Is it acceptable to send a query letter to an agent or publisher if the novel isn't finished yet?  What if you are very close to the end?


----------



## Kelise (Jun 1, 2011)

Published authors say it shouldn't be done, which means, I guess, that it's possibly, just not advised.

By 'isn't finished yet' do you mean it isn't finished being written, or it's still part-way through it's third or fourth heavy edit? Because if you mean isn't finished being written, then I would think it still has a lot of work yet to be done on it, as most novels need quite a bit of editing before most agents/publishers will look at it.

If it's almost finished being edited however... well, then maybe starting to query isn't as bad.


----------



## TWErvin2 (Jun 6, 2011)

It's best to be finished (revised and edited to the best you can make it).

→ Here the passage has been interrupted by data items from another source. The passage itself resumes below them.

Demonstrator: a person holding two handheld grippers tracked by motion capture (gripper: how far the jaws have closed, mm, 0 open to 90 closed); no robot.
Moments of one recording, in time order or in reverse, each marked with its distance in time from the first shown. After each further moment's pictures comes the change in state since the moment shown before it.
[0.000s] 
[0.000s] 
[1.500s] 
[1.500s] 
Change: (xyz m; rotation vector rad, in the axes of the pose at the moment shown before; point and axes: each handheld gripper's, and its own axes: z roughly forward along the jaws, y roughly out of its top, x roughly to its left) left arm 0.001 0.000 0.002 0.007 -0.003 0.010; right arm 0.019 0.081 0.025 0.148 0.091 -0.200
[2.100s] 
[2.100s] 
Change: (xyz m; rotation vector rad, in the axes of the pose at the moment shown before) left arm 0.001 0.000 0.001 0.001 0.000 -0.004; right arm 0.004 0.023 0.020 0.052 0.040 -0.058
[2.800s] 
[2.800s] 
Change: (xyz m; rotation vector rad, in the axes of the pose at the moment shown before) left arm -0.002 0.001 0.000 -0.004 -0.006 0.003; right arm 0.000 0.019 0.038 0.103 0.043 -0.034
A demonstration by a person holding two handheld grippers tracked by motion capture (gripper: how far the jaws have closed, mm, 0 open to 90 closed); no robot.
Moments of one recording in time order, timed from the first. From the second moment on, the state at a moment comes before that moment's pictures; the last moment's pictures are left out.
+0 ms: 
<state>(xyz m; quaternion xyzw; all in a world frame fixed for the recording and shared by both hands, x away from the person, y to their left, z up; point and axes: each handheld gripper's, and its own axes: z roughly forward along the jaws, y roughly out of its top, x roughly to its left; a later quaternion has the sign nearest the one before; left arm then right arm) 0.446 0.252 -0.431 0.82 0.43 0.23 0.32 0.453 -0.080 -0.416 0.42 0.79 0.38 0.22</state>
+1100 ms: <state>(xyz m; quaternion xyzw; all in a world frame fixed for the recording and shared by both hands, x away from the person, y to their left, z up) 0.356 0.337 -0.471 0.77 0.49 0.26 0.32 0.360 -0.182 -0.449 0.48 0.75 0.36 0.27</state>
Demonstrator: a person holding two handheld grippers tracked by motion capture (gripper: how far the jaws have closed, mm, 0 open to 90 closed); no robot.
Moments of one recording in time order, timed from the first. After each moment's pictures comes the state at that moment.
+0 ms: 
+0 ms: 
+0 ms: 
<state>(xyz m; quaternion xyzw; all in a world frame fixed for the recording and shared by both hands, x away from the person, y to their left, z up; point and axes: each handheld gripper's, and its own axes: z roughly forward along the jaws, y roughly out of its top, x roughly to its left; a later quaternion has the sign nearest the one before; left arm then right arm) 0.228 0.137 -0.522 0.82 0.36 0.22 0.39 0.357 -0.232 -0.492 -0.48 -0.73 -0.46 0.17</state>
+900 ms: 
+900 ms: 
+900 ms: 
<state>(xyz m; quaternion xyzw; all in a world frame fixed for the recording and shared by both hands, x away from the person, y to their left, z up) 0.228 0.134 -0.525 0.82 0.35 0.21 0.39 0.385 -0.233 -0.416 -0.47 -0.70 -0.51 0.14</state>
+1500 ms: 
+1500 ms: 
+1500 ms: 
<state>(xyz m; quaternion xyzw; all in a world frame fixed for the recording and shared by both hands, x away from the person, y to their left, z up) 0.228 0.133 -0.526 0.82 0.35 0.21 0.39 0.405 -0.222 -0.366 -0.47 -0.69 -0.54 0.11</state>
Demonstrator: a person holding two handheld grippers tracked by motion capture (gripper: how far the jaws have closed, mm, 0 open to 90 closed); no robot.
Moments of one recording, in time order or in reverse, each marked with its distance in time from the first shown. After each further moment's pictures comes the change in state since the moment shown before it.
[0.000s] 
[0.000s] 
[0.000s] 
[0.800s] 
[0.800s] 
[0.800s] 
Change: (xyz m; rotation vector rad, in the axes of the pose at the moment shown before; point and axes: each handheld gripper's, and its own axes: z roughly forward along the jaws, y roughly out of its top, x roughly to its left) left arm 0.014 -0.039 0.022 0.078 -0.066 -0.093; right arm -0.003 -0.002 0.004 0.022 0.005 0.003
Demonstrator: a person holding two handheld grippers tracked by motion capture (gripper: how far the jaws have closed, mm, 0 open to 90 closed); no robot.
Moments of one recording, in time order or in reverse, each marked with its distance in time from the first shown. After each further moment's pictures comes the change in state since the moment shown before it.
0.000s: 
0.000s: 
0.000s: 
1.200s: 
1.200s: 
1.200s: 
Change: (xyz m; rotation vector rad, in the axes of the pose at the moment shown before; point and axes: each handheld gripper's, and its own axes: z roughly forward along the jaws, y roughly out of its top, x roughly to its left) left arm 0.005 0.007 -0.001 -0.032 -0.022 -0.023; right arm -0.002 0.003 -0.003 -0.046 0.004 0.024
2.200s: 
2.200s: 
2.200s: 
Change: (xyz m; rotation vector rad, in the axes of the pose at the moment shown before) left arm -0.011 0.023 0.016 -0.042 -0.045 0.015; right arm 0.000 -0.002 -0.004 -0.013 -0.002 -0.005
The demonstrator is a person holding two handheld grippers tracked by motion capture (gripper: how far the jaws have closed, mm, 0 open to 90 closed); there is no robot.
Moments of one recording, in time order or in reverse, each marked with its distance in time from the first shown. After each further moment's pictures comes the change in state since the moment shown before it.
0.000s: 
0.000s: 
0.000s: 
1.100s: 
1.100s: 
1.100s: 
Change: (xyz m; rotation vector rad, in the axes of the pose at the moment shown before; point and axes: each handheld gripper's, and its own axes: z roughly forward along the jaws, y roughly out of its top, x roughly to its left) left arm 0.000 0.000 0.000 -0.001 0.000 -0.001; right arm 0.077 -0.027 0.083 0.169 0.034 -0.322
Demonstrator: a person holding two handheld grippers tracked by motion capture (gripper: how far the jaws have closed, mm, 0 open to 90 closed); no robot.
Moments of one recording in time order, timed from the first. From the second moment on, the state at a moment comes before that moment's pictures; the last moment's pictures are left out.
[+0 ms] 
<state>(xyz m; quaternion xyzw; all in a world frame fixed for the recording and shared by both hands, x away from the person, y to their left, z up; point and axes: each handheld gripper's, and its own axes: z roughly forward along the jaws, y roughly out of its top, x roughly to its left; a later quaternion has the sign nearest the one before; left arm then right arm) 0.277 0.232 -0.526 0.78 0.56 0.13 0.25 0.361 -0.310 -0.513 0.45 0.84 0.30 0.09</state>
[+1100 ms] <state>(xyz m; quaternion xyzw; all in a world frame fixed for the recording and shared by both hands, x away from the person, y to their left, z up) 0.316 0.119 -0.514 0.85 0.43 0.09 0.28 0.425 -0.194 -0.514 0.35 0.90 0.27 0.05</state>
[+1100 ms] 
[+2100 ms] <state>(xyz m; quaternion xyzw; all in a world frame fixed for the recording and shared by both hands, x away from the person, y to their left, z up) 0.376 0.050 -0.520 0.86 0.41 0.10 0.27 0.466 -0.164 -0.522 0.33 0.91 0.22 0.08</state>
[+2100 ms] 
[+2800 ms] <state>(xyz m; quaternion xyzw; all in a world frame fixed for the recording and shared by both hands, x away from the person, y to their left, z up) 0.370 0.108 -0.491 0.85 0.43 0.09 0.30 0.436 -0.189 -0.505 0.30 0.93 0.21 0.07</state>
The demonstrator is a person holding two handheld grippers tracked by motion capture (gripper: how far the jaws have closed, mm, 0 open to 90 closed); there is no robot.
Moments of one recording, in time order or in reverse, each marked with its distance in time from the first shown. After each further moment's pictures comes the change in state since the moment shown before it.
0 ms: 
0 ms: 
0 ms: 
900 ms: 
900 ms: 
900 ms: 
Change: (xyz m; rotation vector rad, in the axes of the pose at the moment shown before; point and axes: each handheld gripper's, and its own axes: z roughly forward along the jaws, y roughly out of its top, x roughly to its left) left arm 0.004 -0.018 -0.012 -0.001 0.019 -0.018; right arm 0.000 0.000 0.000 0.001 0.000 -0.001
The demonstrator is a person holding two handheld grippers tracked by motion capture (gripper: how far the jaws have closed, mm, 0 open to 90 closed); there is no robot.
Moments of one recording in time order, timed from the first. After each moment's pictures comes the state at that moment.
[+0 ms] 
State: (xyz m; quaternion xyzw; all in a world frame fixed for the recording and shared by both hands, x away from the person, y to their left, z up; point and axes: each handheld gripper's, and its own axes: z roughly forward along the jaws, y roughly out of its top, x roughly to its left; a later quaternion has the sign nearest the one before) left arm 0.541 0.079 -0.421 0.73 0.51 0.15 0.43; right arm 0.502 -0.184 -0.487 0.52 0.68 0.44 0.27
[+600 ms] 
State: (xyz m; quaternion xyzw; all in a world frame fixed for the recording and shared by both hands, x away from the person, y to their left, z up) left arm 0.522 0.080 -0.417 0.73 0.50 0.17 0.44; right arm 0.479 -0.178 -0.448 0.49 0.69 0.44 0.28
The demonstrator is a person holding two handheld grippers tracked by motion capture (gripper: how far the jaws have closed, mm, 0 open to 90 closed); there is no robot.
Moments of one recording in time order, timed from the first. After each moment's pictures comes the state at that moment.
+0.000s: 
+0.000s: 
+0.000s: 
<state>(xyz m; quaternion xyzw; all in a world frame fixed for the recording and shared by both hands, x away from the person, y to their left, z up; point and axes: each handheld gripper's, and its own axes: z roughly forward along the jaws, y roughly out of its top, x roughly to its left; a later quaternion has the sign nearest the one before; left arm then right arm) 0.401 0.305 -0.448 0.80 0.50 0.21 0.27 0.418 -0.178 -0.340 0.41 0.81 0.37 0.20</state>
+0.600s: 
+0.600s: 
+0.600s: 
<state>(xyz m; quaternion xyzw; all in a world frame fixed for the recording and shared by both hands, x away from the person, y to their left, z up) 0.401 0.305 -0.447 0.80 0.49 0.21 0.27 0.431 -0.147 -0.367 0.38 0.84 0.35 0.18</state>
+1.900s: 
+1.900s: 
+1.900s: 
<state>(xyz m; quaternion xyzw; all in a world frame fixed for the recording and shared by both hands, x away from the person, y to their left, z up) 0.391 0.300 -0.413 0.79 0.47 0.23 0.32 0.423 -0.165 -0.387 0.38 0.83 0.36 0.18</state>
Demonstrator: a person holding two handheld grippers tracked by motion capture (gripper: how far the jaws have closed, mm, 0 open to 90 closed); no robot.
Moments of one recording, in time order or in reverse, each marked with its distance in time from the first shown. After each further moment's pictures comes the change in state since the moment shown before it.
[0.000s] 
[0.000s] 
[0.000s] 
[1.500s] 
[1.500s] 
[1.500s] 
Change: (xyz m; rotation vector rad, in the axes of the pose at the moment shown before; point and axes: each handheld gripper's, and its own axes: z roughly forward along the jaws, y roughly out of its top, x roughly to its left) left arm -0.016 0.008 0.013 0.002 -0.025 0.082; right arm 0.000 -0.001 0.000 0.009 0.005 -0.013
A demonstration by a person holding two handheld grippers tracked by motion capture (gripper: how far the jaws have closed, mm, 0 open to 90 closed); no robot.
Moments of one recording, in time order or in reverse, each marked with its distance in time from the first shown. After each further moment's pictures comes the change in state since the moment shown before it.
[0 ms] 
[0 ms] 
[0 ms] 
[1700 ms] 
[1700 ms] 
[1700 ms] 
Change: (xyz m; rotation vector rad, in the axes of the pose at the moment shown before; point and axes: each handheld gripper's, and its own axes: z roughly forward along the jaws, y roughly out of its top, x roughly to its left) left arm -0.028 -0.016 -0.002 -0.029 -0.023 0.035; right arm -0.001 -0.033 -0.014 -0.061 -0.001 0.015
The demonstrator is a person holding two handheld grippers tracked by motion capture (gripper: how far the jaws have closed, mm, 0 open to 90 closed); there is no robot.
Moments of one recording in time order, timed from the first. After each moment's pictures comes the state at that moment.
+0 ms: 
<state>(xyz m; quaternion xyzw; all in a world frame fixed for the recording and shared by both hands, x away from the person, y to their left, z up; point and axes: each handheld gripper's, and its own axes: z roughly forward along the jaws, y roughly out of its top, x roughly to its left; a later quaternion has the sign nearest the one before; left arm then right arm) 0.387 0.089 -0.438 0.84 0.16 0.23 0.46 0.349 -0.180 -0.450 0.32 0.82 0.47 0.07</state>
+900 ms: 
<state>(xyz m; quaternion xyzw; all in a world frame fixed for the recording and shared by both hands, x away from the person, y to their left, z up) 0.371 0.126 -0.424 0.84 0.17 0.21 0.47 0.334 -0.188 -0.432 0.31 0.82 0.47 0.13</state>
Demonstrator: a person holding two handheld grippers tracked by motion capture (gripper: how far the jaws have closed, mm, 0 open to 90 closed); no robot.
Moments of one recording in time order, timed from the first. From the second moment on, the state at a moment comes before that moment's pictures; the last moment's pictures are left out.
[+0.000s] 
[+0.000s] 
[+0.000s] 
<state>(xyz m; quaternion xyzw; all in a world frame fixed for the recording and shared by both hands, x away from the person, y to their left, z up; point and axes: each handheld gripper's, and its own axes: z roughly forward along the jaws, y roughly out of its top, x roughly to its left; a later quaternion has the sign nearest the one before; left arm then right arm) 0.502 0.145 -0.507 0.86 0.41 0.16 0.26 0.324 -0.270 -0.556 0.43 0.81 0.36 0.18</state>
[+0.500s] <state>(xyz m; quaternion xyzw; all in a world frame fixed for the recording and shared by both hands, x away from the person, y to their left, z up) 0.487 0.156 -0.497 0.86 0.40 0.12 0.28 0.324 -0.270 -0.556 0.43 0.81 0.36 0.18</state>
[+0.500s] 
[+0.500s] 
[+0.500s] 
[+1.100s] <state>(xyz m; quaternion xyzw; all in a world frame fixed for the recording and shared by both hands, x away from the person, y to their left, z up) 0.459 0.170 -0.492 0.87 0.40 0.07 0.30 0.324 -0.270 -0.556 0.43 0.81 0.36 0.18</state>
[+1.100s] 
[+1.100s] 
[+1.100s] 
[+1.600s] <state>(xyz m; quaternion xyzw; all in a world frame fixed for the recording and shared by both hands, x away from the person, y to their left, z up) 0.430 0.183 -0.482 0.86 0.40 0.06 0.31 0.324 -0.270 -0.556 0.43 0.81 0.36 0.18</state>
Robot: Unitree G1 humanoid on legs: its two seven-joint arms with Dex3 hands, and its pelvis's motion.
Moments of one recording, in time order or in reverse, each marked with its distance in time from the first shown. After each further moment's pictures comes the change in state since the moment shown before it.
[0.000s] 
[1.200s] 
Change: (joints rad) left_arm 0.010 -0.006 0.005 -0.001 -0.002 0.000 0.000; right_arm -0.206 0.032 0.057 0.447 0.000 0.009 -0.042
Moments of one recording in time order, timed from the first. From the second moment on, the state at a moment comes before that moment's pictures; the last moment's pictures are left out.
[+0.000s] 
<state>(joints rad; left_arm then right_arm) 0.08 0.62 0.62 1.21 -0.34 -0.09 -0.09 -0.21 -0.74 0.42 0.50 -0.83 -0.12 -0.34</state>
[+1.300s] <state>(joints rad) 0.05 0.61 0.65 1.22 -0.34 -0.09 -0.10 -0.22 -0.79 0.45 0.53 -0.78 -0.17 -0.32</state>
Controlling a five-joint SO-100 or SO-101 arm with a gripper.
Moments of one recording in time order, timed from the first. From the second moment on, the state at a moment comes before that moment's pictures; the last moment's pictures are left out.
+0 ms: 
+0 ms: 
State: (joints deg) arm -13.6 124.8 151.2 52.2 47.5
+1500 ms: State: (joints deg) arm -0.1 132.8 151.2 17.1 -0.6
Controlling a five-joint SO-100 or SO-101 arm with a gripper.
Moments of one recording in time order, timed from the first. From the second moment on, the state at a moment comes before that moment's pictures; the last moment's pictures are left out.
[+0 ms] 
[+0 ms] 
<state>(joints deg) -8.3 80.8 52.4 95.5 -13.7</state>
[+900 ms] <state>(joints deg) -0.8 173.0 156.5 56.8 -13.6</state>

In the big scheme of publishing, unless it is a time-senstive project, a month or two isn't going to make a difference.


----------



## Map the Dragon (Jun 8, 2011)

Since publishing, I've spoken with several other agents and publishers other than those with whom I signed. I got mostly the same feedback - that I was lucky in signing my first novel. They all said that it is not only preferable, but usually their requirement to see a finished product (in terms of top to bottom, not completely edited) when submitting to a publisher. They don't want you to send it all at once, but rather a query with a few chapters; however, they want the rest of the work ready to see if they consider you publishable and sellable. 

I went backwards. I hard many non-fiction and creative non-fiction works floating around. I signed with a publisher to help an athelete write his memoir. While talking, they asked my favoirte inquiry to date...."Do you have anything else you're working on?"

HECK YES!

I sent them half of a novel and chapter sketches for the rest and they signed it. That was a year and a half ago and it got published not long ago.


----------